Spark Version:  3.5.0


In [8]:
# Read CSV file and infer the schema
df_mnm = (spark
          .read
          .format("csv")
          .option("header","true")
          .option("inferSchema","true")
          .load("data/mnm_dataset.csv"))

display(df_mnm)

DataFrame[State: string, Color: string, Count: int]

In [9]:
df_mnm.show()

+-----+------+-----+
|State| Color|Count|
+-----+------+-----+
|   TX|   Red|   20|
|   NV|  Blue|   66|
|   CO|  Blue|   79|
|   OR|  Blue|   71|
|   WA|Yellow|   93|
|   WY|  Blue|   16|
|   CA|Yellow|   53|
|   WA| Green|   60|
|   OR| Green|   71|
|   TX| Green|   68|
|   NV| Green|   59|
|   AZ| Brown|   95|
|   WA|Yellow|   20|
|   AZ|  Blue|   75|
|   OR| Brown|   72|
|   NV|   Red|   98|
|   WY|Orange|   45|
|   CO|  Blue|   52|
|   TX| Brown|   94|
|   CO|   Red|   82|
+-----+------+-----+
only showing top 20 rows



In [10]:
print("Total number of rows: ", df_mnm.count())

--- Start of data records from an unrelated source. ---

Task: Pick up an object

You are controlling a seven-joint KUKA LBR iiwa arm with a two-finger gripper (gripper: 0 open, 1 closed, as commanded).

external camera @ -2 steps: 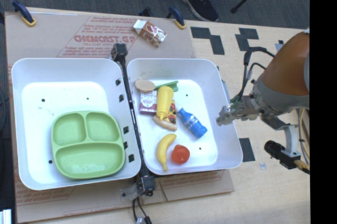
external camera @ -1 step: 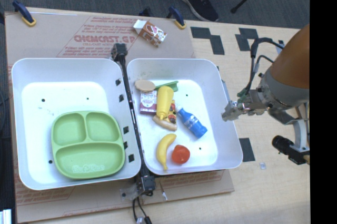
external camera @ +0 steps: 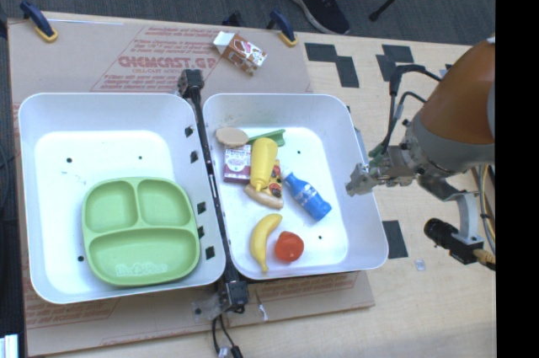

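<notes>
the gripper [external camera: 360, 179] is seen just outside the right bin's [external camera: 362, 217] right wall, about halfway along it — whether it is open or closed cannot be told. the blue bottle [external camera: 305, 196], judged the nearest pick, lies to its left near the bin's middle, well apart, its long axis slanted from upper left to lower right. the tomato [external camera: 289, 246] and banana [external camera: 264, 238] are found nearer the front wall.
</notes>
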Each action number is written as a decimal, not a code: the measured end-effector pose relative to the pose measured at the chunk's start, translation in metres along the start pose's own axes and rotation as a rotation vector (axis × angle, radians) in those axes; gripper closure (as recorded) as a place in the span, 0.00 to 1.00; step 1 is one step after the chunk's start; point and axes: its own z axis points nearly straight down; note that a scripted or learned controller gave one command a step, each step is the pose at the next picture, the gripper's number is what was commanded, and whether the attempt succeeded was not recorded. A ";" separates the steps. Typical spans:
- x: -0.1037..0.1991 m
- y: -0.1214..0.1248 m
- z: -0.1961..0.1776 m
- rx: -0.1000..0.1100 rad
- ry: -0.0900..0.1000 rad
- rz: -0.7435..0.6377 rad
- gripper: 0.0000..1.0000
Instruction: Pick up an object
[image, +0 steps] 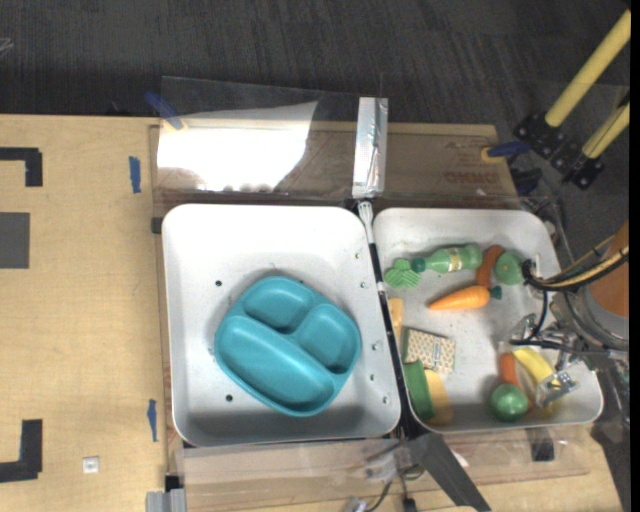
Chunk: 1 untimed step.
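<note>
1. From my remote station, the gripper (556, 372) sits low over the right bin (470, 222), among toys beside a carrot (461, 297); I cannot tell its state.
2. A teal plate (287, 343) lies in the left bin (200, 240).

Smooth matt teal plastic plate (288, 345), glossy white bins (190, 300)
</note>
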 end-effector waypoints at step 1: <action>-0.008 0.004 0.000 -0.003 -0.009 -0.383 0.00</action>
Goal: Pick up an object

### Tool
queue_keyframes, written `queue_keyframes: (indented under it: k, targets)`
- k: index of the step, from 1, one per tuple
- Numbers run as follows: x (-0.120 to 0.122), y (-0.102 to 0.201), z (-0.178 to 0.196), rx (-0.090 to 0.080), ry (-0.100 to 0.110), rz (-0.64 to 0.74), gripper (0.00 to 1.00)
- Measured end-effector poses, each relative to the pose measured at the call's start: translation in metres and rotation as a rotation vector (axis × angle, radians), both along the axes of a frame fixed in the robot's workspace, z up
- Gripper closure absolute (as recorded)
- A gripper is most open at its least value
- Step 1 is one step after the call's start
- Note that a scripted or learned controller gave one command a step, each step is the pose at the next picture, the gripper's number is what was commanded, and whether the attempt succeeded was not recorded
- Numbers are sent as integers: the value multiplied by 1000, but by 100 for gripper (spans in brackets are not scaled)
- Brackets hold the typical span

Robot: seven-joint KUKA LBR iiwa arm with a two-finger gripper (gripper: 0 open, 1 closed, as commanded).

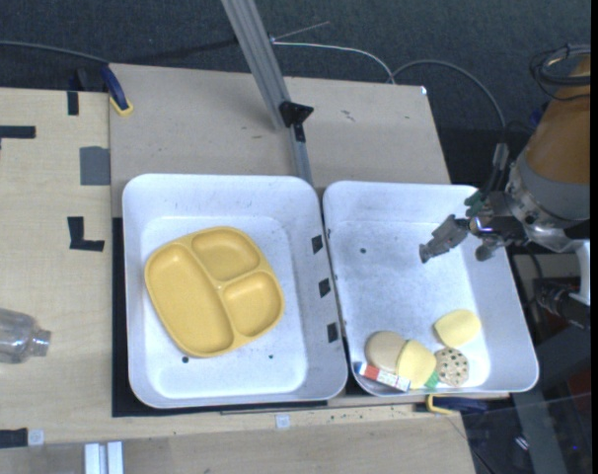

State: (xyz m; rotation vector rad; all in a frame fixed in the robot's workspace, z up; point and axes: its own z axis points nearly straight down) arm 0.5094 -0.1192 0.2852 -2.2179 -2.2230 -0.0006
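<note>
In the right bin point(378, 265), several small items are clustered at the front right corner: a yellow lump point(457, 326), a beige round piece point(383, 347), a yellow piece point(416, 361), a speckled cookie-like disc point(453, 367) and a small red and white object point(382, 374). My gripper point(464, 245) hangs over the right side of this bin, well behind the cluster. It is open, its two dark fingers spread apart with nothing between them. A yellow divided plate point(213, 289) lies in the left bin point(141, 205).
A slanted metal pole point(262, 52) crosses the bench behind the bins. A clear bottle point(13, 334) lies on the bench at the far left. A blue and yellow clamp point(116, 89) sits at the back left. Cables run behind the bench.
</note>
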Motion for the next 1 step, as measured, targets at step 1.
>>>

Total number of rows:  99999


In [11]:
df_mnm.printSchema()

root
 |-- State: string (nullable = true)
 |-- Color: string (nullable = true)
 |-- Count: integer (nullable = true)



In [14]:
# Aggregate count of colors 
df_mnm_count = (df_mnm
                .select("State","Color","Count")
                .groupBy("Color")
                .agg(count('Count').alias("Total"))
                .orderBy("Total", ascending=False))

df_mnm_count.show()
print("# of different colors = ", df_mnm_count.count())

+------+-----+
| Color|Total|
+------+-----+
| Green|16928|
|Yellow|16796|
|Orange|16697|
|   Red|16619|
| Brown|16510|
|  Blue|16449|
+------+-----+

# of different colors =  6


In [16]:
# Aggregate counts for Washington State by filtering on State

df_mnm_wa = (df_mnm
            .select("State","Color","Count")
            .where(df_mnm.State == "WA")
            .groupBy("State", "Color")
            .agg(count('Count').alias("Total WA"))
            .orderBy("Total WA", ascending=False))

df_mnm_wa.show()

+-----+------+--------+
|State| Color|Total WA|
+-----+------+--------+
|   WA| Green|    1779|
|   WA|   Red|    1671|
|   WA| Brown|    1669|
|   WA|Yellow|    1663|
|   WA|Orange|    1658|
|   WA|  Blue|    1625|
+-----+------+--------+



In [18]:
df_mnm.head(5)

[Row(State='TX', Color='Red', Count=20),
 Row(State='NV', Color='Blue', Count=66),
 Row(State='CO', Color='Blue', Count=79),
 Row(State='OR', Color='Blue', Count=71),
 Row(State='WA', Color='Yellow', Count=93)]